---------- TASK MATERIAL ----------
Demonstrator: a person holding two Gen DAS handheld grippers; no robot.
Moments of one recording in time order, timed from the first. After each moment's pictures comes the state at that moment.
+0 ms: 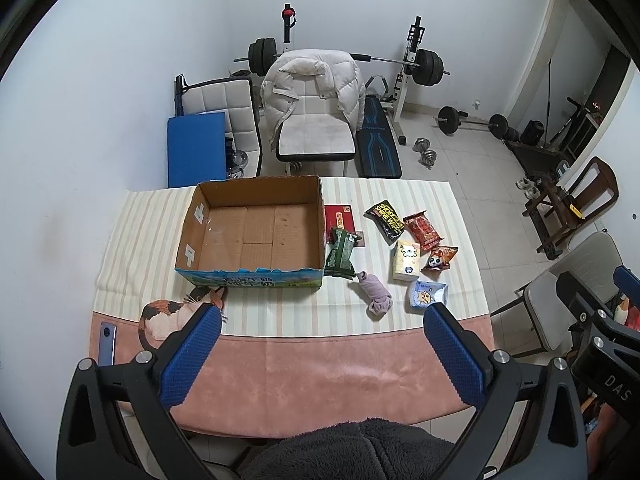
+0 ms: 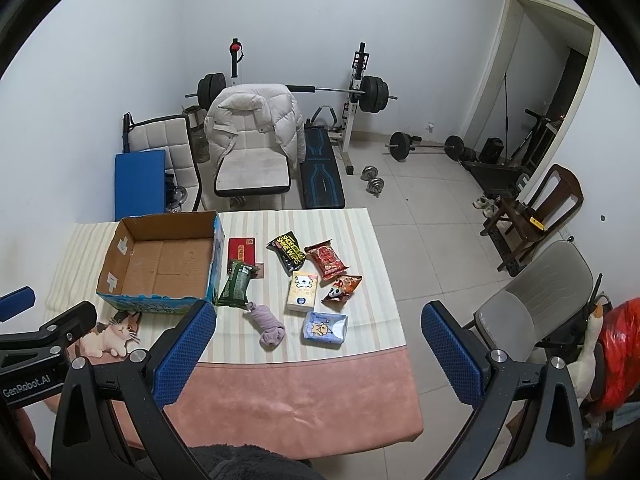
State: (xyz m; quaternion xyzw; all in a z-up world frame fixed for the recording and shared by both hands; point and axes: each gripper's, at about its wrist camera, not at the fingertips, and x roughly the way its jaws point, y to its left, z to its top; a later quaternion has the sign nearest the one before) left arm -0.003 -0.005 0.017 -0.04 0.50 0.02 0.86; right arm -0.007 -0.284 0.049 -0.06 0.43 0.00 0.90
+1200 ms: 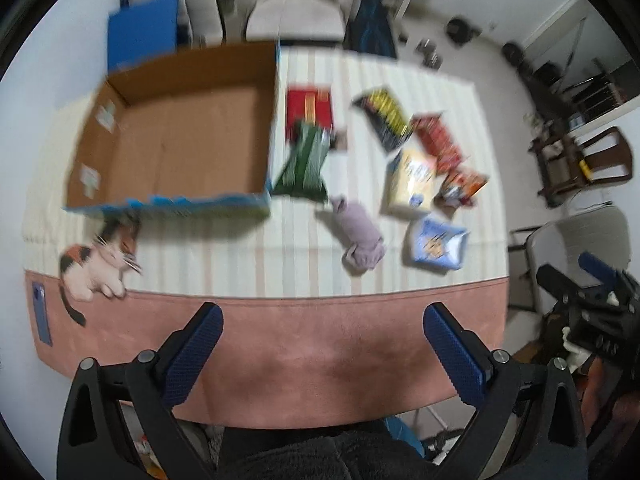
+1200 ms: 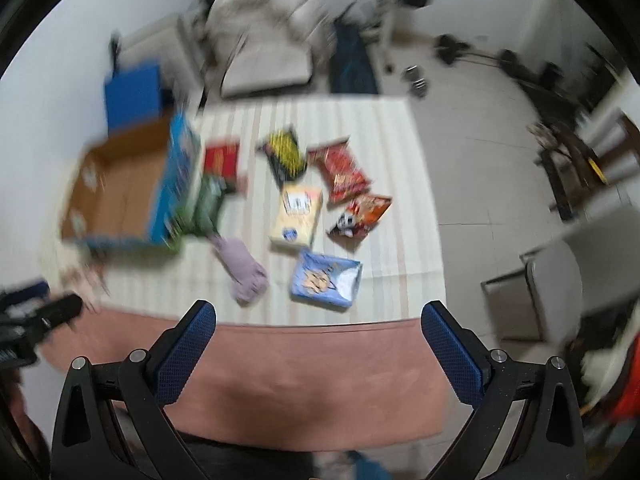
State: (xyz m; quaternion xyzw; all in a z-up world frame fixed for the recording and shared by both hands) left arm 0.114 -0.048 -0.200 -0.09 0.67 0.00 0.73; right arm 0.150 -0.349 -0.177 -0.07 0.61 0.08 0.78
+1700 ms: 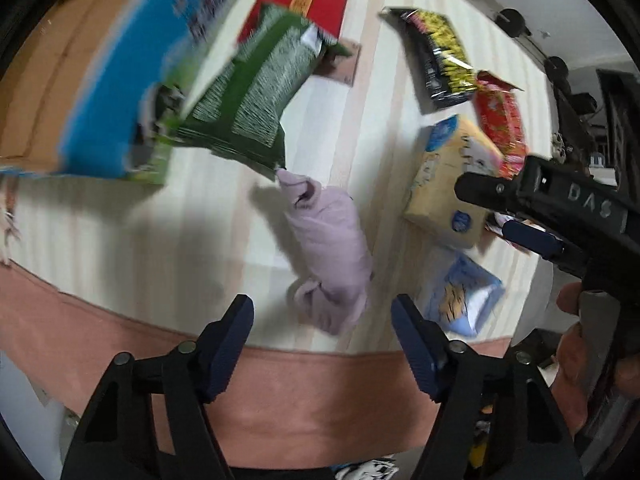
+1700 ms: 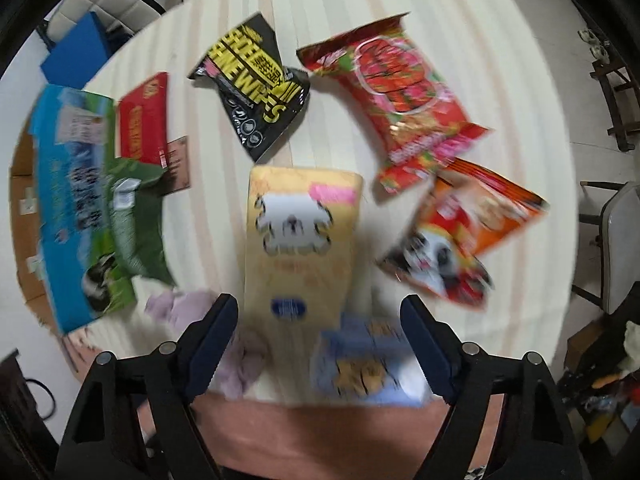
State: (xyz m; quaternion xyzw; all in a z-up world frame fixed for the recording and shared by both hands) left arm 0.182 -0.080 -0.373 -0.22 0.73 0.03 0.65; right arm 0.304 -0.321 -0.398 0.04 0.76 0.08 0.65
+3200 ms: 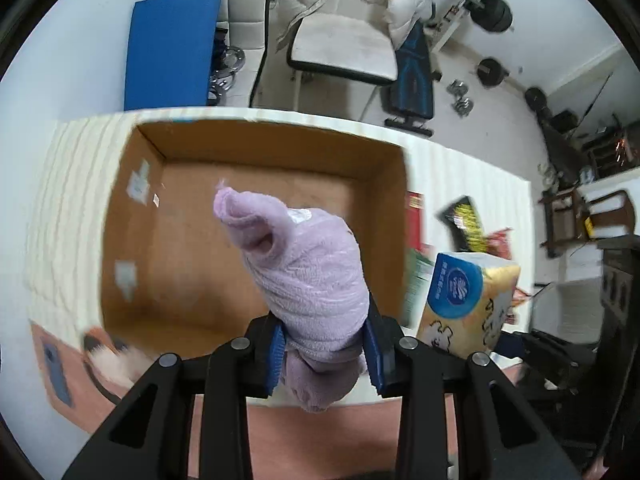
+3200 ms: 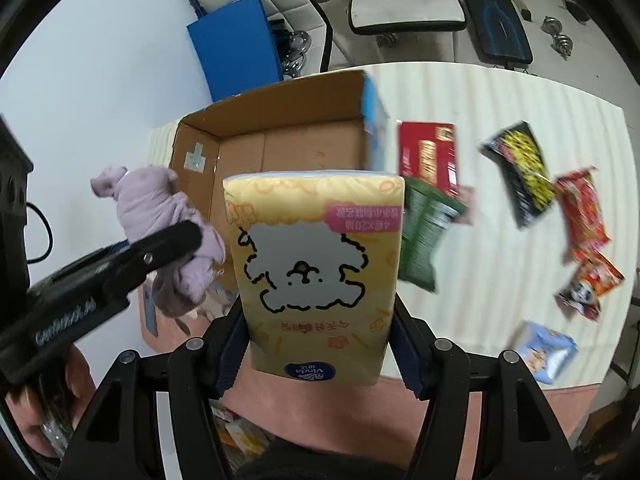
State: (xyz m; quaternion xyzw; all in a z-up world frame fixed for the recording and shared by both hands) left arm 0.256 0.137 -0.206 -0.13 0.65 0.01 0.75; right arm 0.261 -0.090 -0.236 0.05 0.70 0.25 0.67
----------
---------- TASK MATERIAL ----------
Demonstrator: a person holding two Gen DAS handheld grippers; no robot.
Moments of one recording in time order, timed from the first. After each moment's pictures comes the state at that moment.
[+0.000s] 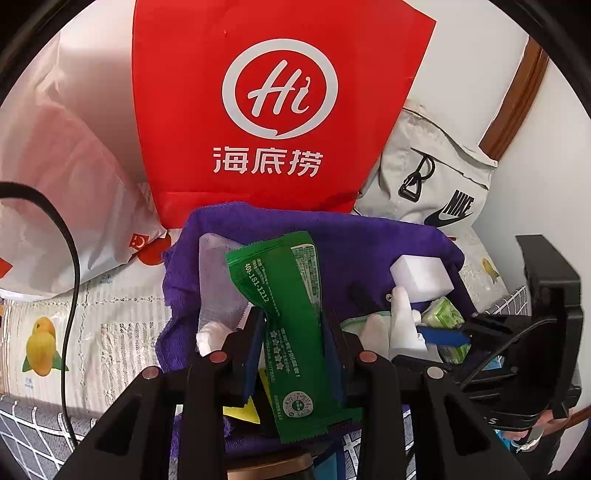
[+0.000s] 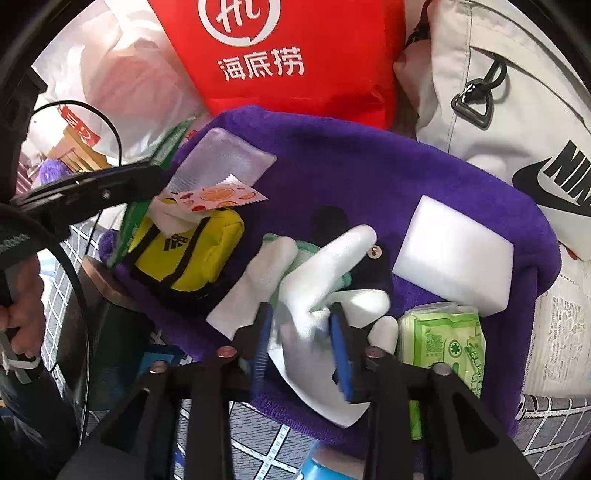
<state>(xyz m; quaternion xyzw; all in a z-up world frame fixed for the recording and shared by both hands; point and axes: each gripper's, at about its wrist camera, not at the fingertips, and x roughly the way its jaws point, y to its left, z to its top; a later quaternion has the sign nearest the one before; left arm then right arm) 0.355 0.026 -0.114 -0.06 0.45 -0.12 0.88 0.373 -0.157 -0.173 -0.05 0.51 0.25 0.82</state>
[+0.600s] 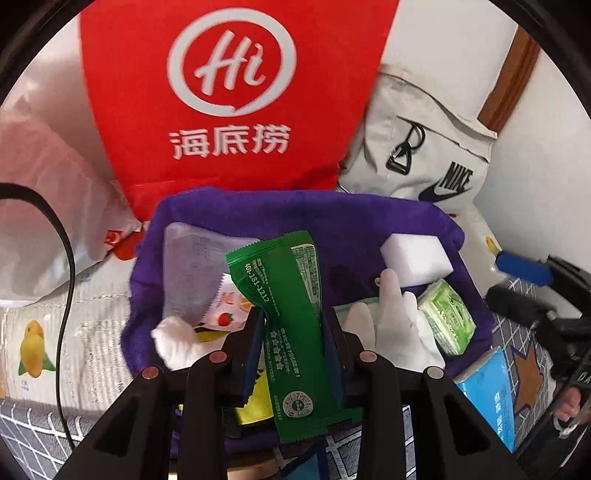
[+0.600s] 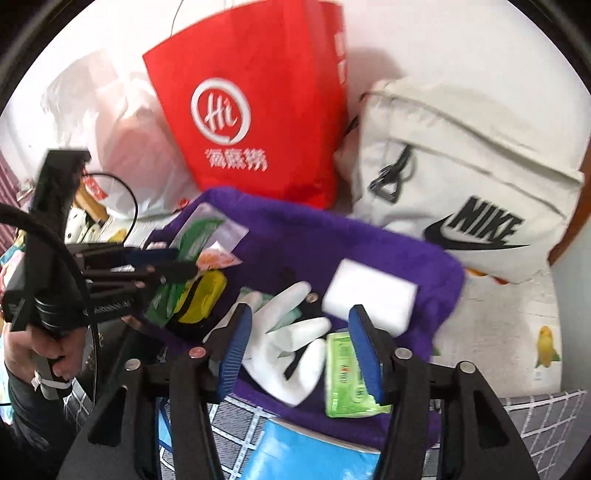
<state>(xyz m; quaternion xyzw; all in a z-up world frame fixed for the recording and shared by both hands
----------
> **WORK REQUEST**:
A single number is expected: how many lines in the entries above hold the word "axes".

> **RESPONSE TO THE EXERCISE**:
2